:: Task description ::
From the first line to the last, output the material exactly.
*** Opening The input ***
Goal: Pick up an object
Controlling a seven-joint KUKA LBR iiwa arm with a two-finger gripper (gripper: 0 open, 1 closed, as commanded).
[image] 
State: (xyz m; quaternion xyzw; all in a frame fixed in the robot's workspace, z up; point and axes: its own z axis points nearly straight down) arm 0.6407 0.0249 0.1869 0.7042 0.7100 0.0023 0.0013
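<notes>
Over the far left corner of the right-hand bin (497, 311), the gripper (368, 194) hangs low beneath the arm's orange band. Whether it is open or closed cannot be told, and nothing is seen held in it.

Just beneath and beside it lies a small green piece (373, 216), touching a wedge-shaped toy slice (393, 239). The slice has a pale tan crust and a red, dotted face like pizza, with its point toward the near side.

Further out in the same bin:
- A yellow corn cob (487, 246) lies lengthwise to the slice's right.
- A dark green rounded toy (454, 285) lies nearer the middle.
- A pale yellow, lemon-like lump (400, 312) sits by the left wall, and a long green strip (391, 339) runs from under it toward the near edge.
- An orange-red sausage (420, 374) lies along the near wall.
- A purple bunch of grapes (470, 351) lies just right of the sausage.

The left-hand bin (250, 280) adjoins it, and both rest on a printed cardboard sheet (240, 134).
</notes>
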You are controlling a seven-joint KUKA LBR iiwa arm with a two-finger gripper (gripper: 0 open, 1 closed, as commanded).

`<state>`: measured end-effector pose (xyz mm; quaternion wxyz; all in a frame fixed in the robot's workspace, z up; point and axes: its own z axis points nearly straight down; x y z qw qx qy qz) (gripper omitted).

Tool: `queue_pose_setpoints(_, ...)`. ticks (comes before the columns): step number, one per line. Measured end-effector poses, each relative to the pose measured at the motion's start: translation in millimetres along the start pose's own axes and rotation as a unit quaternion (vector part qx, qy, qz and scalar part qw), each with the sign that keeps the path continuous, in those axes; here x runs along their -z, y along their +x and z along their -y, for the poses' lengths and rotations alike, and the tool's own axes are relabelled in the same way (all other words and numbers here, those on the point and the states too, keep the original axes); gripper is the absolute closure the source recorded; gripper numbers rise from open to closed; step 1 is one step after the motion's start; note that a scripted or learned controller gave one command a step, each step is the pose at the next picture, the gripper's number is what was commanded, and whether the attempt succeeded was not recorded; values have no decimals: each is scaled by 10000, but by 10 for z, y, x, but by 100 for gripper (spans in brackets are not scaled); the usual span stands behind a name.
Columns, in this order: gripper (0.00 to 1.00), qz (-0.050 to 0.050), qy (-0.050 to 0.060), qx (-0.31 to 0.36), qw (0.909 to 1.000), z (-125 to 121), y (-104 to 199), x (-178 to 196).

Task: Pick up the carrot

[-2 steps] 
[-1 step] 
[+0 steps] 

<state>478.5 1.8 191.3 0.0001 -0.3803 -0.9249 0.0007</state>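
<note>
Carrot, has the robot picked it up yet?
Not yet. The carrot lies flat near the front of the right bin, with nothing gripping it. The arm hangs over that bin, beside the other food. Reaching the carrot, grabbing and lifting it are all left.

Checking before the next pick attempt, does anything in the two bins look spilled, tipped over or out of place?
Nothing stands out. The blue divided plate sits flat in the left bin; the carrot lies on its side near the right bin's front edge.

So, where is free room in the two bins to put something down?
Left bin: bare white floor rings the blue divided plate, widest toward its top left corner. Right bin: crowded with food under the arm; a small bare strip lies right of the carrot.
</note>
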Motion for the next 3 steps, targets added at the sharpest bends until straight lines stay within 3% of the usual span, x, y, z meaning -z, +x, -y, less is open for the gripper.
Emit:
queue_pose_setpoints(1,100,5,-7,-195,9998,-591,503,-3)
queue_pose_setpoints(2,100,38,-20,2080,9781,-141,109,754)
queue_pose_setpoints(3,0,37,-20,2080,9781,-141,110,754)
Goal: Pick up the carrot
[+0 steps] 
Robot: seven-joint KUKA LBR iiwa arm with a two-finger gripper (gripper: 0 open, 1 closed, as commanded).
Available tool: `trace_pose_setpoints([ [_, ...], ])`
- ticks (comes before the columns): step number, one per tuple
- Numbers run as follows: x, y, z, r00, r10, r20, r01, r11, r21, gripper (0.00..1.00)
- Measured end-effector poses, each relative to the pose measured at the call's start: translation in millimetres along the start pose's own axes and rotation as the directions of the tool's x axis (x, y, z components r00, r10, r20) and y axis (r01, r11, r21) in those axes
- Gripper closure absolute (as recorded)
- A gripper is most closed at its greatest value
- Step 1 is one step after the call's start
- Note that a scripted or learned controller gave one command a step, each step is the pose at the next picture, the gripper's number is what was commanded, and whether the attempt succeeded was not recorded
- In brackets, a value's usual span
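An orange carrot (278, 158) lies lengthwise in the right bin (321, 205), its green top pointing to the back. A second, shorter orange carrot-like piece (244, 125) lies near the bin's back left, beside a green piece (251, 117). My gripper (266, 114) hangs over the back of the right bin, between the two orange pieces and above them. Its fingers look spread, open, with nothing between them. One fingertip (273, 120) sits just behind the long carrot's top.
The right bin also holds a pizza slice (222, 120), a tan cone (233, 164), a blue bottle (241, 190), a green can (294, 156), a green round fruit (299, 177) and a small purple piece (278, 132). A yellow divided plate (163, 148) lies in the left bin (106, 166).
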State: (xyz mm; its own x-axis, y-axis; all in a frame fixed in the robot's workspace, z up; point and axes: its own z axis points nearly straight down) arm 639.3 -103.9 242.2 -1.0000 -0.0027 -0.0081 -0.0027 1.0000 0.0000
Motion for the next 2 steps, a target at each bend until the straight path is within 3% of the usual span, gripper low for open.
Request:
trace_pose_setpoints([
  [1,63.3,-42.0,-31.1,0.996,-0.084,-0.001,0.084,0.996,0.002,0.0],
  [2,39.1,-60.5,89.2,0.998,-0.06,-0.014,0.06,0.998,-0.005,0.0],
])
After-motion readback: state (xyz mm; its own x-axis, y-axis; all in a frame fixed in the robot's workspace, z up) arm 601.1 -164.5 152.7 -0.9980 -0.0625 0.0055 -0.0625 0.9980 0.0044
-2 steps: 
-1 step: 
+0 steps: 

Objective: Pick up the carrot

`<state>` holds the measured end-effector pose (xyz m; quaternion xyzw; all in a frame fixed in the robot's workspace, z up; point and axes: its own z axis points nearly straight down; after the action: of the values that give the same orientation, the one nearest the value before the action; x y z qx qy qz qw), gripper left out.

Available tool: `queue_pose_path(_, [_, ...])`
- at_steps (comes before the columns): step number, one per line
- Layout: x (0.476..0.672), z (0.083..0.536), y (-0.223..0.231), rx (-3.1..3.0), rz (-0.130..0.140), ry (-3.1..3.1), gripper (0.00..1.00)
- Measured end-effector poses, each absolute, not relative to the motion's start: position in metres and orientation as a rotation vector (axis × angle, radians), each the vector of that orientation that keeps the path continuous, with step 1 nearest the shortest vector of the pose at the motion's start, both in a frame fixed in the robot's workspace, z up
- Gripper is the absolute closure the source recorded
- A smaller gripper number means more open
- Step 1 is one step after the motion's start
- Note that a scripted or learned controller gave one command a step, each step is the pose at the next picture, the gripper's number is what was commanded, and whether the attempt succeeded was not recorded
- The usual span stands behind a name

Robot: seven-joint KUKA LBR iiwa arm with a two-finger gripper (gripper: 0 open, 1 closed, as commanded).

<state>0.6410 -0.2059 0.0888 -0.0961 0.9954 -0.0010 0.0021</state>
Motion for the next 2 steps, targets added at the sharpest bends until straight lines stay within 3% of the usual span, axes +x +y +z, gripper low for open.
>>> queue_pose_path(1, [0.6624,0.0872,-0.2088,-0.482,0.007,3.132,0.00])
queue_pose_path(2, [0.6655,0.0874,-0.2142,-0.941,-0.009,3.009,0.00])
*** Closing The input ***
:: Output of the exercise ::
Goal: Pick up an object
Controlling a seven-joint KUKA LBR iiwa arm with a two-finger gripper (gripper: 0 open, 1 closed, as commanded).
[image] 
State: (xyz m; quaternion xyzw; all in a frame fixed in the robot's workspace, z up; point and axes: its own z axis points nearly straight down) arm 0.6407 0.0249 0.1869 0.7042 0.7100 0.0023 0.0013
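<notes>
Over the far left corner of the right-hand bin (497, 311), the gripper (368, 194) hangs low beneath the arm's orange band. Whether it is open or closed cannot be told, and nothing is seen held in it.

Just beneath and beside it lies a small green piece (373, 216), touching a wedge-shaped toy slice (393, 239). The slice has a pale tan crust and a red, dotted face like pizza, with its point toward the near side.

Further out in the same bin:
- A yellow corn cob (487, 246) lies lengthwise to the slice's right.
- A dark green rounded toy (454, 285) lies nearer the middle.
- A pale yellow, lemon-like lump (400, 312) sits by the left wall, and a long green strip (391, 339) runs from under it toward the near edge.
- An orange-red sausage (420, 374) lies along the near wall.
- A purple bunch of grapes (470, 351) lies just right of the sausage.

The left-hand bin (250, 280) adjoins it, and both rest on a printed cardboard sheet (240, 134).
</notes>
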You are controlling a seven-joint KUKA LBR iiwa arm with a two-finger gripper (gripper: 0 open, 1 closed, as commanded).

`<state>`: measured end-effector pose (xyz mm; quaternion wxyz; all in a frame fixed in the robot's workspace, z up; point and axes: its own z axis points nearly straight down; x y z qw qx qy qz) (gripper omitted).

Tool: `queue_pose_setpoints(_, ...)`. ticks (comes before the columns): step number, one per line. Measured end-effector poses, each relative to the pose measured at the motion's start: translation in millimetres along the start pose's own axes and rotation as a unit quaternion (vector part qx, qy, qz and scalar part qw), each with the sign that keeps the path continuous, in those axes; here x runs along their -z, y along their +x and z along their -y, for the poses' lengths and rotations alike, and the tool's own axes are relabelled in the same way (all other words and numbers here, those on the point and the states too, keep the original axes); gripper is the absolute closure the source recorded; gripper numbers rise from open to closed; step 1 is one step after the motion's start; note that a scripted or learned controller gave one command a step, each step is the pose at the next picture, the gripper's number is what was commanded, and whether the attempt succeeded was not recorded; values have no decimals: each is scaled by 10000, but by 10 for z, y, x, but by 100 for gripper (spans in brackets are not scaled); the usual span stands behind a name.
Columns, in this order: gripper (0.00 to 1.00), qz (-0.050 to 0.050), qy (-0.050 to 0.060), qx (-0.31 to 0.36), qw (0.909 to 1.000), z (-125 to 121), y (-104 to 199), x (-178 to 196).

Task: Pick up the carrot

[-2 steps] 
[-1 step] 
[+0 steps] 

<state>478.5 1.8 191.3 0.0001 -0.3803 -0.9249 0.0007</state>
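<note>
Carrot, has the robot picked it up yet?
Not yet. The carrot lies flat near the front of the right bin, with nothing gripping it. The arm hangs over that bin, beside the other food. Reaching the carrot, grabbing and lifting it are all left.

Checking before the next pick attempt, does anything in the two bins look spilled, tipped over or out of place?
Nothing stands out. The blue divided plate sits flat in the left bin; the carrot lies on its side near the right bin's front edge.

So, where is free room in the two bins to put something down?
Left bin: bare white floor rings the blue divided plate, widest toward its top left corner. Right bin: crowded with food under the arm; a small bare strip lies right of the carrot.
</note>
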Motion for the next 3 steps, targets added at the sharpest bends until straight lines stay within 3% of the usual span, x, y, z meaning -z, +x, -y, less is open for the gripper.
Emit:
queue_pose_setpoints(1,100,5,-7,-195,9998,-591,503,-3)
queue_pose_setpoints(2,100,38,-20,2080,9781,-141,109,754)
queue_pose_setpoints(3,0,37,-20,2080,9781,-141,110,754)
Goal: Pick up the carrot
[+0 steps] 
Robot: seven-joint KUKA LBR iiwa arm with a two-finger gripper (gripper: 0 open, 1 closed, as commanded).
Available tool: `trace_pose_setpoints([ [_, ...], ])`
- ticks (comes before the columns): step number, one per tuple
- Numbers run as follows: x, y, z, r00, r10, r20, r01, r11, r21, gripper (0.00..1.00)
- Measured end-effector poses, each relative to the pose measured at the call's start: translation in millimetres along the start pose's own axes and rotation as the directions of the tool's x axis (x, y, z components r00, r10, r20) and y axis (r01, r11, r21) in those axes
- Gripper closure absolute (as recorded)
- A gripper is most closed at its greatest value
- Step 1 is one step after the call's start
- Note that a scripted or learned controller gave one command a step, each step is the pose at the next picture, the gripper's number is what was commanded, and whether the attempt succeeded was not recorded
- In brackets, a value's usual span
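An orange carrot (278, 158) lies lengthwise in the right bin (321, 205), its green top pointing to the back. A second, shorter orange carrot-like piece (244, 125) lies near the bin's back left, beside a green piece (251, 117). My gripper (266, 114) hangs over the back of the right bin, between the two orange pieces and above them. Its fingers look spread, open, with nothing between them. One fingertip (273, 120) sits just behind the long carrot's top.
The right bin also holds a pizza slice (222, 120), a tan cone (233, 164), a blue bottle (241, 190), a green can (294, 156), a green round fruit (299, 177) and a small purple piece (278, 132). A yellow divided plate (163, 148) lies in the left bin (106, 166).
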State: (xyz mm; its own x-axis, y-axis; all in a frame fixed in the robot's workspace, z up; point and axes: its own z axis points nearly straight down) arm 639.3 -103.9 242.2 -1.0000 -0.0027 -0.0081 -0.0027 1.0000 0.0000
Motion for the next 2 steps, a target at each bend until the straight path is within 3% of the usual span, gripper low for open.
Request:
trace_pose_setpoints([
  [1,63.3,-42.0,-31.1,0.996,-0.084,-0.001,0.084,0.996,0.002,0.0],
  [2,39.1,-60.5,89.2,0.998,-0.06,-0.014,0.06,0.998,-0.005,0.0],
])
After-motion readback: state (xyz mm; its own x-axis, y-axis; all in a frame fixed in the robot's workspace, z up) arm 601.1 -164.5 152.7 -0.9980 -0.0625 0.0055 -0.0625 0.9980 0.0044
-2 steps: 
-1 step: 
+0 steps: 

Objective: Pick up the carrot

`<state>` holds the measured end-effector pose (xyz m; quaternion xyzw; all in a frame fixed in the robot's workspace, z up; point and axes: its own z axis points nearly straight down; after the action: of the values that give the same orientation, the one nearest the value before the action; x y z qx qy qz qw), gripper left out.

Available tool: `queue_pose_path(_, [_, ...])`
- at_steps (comes before the columns): step number, one per line
- Layout: x (0.476..0.672), z (0.083..0.536), y (-0.223..0.231), rx (-3.1..3.0), rz (-0.130..0.140), ry (-3.1..3.1), gripper (0.00..1.00)
- Measured end-effector poses, each absolute, not relative to the motion's start: position in metres and orientation as a rotation vector (axis × angle, radians), each the vector of that orientation that keeps the path continuous, with step 1 nearest the shortest vector of the pose at the motion's start, both in a frame fixed in the robot's workspace, z up
- Gripper is the absolute closure the source recorded
- A smaller gripper number means more open
- Step 1 is one step after the motion's start
- Note that a scripted or learned controller gave one command a step, each step is the pose at the next picture, the gripper's number is what was commanded, and whether the attempt succeeded was not recorded
- The usual span stands behind a name

Robot: seven-joint KUKA LBR iiwa arm with a two-finger gripper (gripper: 0 open, 1 closed, as commanded).

<state>0.6410 -0.2059 0.0888 -0.0961 0.9954 -0.0010 0.0021</state>
Motion for the next 2 steps, targets added at the sharpest bends until straight lines stay within 3% of the usual span, axes +x +y +z, gripper low for open.
>>> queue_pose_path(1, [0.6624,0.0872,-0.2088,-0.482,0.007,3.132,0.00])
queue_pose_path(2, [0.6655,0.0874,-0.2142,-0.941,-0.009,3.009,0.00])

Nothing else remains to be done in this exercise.